== Exercise ==
Check every line of the entries for the string "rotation" and return the ones that contain it.

= Beginning of Section =

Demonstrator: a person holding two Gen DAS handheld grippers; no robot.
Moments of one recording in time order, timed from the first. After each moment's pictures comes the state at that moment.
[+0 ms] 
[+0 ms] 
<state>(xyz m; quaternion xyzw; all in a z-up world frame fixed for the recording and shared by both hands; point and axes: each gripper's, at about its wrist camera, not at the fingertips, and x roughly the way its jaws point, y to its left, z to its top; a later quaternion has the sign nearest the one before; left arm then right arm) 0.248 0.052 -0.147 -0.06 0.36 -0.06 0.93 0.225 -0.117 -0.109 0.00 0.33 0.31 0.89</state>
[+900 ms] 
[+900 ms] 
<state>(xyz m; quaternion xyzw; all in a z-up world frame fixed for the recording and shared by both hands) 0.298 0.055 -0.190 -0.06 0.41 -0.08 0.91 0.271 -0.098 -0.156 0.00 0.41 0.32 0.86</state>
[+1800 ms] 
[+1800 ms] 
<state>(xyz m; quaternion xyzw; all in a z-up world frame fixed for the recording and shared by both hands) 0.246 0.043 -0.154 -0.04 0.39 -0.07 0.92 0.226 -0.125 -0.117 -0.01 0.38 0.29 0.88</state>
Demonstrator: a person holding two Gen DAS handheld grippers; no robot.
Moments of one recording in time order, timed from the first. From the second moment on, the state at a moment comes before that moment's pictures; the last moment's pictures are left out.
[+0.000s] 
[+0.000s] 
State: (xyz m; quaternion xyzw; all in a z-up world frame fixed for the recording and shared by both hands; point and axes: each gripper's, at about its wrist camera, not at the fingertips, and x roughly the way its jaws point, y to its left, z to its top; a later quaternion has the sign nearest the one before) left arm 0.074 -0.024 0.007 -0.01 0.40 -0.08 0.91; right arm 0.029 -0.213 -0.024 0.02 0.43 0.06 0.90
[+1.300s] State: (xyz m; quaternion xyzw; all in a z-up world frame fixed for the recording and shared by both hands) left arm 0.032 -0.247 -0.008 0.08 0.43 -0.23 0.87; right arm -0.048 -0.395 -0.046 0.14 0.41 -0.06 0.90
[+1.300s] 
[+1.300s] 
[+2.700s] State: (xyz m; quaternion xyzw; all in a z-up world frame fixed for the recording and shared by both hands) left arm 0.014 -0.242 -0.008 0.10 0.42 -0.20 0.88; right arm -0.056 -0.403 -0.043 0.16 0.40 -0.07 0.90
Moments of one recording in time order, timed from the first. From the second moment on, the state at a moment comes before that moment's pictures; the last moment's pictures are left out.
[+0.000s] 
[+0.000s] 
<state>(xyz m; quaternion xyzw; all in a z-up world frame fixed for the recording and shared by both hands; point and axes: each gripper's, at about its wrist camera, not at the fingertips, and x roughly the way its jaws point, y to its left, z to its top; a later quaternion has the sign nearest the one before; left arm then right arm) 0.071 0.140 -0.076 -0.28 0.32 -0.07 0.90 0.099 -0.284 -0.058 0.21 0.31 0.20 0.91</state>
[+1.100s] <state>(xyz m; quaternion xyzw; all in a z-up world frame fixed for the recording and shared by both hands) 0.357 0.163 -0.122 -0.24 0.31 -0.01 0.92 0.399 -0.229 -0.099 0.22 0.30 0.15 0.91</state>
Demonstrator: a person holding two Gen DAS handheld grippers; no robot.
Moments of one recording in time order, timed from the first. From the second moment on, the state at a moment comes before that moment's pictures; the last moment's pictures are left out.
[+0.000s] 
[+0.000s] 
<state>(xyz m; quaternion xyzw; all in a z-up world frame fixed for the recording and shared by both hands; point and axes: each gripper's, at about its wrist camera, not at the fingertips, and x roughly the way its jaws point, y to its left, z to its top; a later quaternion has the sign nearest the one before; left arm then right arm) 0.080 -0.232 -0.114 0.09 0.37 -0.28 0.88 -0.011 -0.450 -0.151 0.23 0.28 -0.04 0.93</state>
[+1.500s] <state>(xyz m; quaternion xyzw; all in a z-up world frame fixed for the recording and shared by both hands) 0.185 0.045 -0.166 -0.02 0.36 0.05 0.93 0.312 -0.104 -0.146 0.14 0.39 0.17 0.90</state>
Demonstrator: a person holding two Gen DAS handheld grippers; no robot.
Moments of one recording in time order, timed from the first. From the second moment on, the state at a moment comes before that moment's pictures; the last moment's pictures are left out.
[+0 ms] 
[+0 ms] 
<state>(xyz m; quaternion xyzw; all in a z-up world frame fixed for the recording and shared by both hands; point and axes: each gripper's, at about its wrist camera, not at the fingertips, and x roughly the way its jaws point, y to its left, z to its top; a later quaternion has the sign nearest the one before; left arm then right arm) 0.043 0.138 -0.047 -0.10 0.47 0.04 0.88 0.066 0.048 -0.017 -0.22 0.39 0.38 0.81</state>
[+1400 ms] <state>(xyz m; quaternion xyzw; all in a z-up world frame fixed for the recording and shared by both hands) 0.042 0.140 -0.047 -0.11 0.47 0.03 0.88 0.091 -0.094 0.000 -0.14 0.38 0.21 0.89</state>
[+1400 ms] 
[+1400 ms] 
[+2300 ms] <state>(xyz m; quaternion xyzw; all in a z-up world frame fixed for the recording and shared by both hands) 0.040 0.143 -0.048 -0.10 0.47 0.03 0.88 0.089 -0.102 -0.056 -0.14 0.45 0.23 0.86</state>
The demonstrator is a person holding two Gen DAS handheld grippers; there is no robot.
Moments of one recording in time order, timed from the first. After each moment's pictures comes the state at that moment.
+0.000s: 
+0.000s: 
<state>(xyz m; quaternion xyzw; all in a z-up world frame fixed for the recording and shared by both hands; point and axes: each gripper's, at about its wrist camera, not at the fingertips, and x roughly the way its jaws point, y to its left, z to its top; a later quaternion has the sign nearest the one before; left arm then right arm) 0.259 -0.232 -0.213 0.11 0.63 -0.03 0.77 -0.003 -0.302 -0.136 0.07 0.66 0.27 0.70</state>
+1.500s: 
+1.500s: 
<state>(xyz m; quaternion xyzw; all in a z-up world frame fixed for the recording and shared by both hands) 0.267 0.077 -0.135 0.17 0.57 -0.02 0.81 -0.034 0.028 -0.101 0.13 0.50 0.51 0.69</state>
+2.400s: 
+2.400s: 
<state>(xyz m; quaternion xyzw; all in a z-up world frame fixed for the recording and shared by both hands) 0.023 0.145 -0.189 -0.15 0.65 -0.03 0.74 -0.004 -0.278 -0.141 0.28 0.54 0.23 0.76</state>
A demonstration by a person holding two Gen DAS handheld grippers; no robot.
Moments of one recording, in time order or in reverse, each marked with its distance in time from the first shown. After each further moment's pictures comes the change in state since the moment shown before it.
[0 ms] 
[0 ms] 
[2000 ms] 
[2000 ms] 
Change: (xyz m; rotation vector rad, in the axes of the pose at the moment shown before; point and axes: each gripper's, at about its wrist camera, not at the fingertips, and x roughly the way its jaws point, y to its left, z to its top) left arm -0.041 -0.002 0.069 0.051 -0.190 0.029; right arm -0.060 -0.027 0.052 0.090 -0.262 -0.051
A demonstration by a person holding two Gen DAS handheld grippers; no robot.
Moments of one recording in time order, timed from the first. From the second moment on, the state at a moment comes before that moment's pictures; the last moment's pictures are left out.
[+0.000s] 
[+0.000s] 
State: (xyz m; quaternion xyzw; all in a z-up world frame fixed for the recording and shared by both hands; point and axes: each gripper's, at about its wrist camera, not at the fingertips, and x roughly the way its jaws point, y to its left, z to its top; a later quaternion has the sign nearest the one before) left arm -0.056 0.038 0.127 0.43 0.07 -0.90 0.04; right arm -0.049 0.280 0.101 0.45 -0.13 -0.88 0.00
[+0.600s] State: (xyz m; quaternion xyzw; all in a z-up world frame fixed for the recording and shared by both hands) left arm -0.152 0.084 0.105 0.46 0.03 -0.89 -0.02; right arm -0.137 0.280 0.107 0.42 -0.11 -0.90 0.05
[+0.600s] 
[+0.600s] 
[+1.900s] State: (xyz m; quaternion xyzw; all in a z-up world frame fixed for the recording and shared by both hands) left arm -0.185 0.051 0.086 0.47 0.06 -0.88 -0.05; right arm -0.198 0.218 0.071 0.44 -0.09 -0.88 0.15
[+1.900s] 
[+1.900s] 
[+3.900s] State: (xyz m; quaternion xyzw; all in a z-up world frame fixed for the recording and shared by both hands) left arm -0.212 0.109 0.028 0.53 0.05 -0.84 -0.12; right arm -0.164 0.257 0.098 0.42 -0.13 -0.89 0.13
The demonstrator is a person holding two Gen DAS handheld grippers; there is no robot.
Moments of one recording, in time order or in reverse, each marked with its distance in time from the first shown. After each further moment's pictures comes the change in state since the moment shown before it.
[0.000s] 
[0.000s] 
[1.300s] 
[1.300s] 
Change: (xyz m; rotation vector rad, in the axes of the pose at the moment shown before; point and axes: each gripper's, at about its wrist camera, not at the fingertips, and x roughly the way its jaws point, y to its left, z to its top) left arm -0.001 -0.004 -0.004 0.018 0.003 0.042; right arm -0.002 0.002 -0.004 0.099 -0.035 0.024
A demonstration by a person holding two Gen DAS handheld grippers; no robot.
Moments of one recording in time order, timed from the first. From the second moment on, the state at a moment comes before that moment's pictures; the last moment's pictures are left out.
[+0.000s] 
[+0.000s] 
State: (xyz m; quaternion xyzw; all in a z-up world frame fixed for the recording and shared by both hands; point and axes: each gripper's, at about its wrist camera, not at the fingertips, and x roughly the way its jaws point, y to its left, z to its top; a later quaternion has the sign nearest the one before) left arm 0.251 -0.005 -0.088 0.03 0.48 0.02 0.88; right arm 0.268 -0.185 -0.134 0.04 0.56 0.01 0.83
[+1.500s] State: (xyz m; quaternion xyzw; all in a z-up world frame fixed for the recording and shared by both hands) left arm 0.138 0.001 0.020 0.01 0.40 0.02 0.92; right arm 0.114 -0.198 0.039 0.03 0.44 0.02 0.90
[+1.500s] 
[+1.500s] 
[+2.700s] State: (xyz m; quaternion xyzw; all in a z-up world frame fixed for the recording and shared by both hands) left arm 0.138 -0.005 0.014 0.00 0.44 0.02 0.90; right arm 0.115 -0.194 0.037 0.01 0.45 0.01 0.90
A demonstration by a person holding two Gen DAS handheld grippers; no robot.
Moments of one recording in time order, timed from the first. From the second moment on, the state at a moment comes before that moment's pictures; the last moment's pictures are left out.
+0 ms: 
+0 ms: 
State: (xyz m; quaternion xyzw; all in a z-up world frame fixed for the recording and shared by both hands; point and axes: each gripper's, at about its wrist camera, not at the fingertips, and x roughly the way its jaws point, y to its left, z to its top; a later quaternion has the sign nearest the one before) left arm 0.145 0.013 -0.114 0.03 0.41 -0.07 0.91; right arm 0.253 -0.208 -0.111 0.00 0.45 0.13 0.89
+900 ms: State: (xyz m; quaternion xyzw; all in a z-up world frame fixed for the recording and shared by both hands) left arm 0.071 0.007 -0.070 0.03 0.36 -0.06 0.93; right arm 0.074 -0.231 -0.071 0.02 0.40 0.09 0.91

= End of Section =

== Reply ==
Change: (xyz m; rotation vector rad, in the axes of the pose at the moment shown before; point and axes: each gripper's, at about its wrist camera, not at the fingertips, and x roughly the way its jaws point, y to its left, z to its top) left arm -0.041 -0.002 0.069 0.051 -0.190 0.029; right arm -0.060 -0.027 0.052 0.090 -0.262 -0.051
Change: (xyz m; rotation vector rad, in the axes of the pose at the moment shown before; point and axes: each gripper's, at about its wrist camera, not at the fingertips, and x roughly the way its jaws point, y to its left, z to its top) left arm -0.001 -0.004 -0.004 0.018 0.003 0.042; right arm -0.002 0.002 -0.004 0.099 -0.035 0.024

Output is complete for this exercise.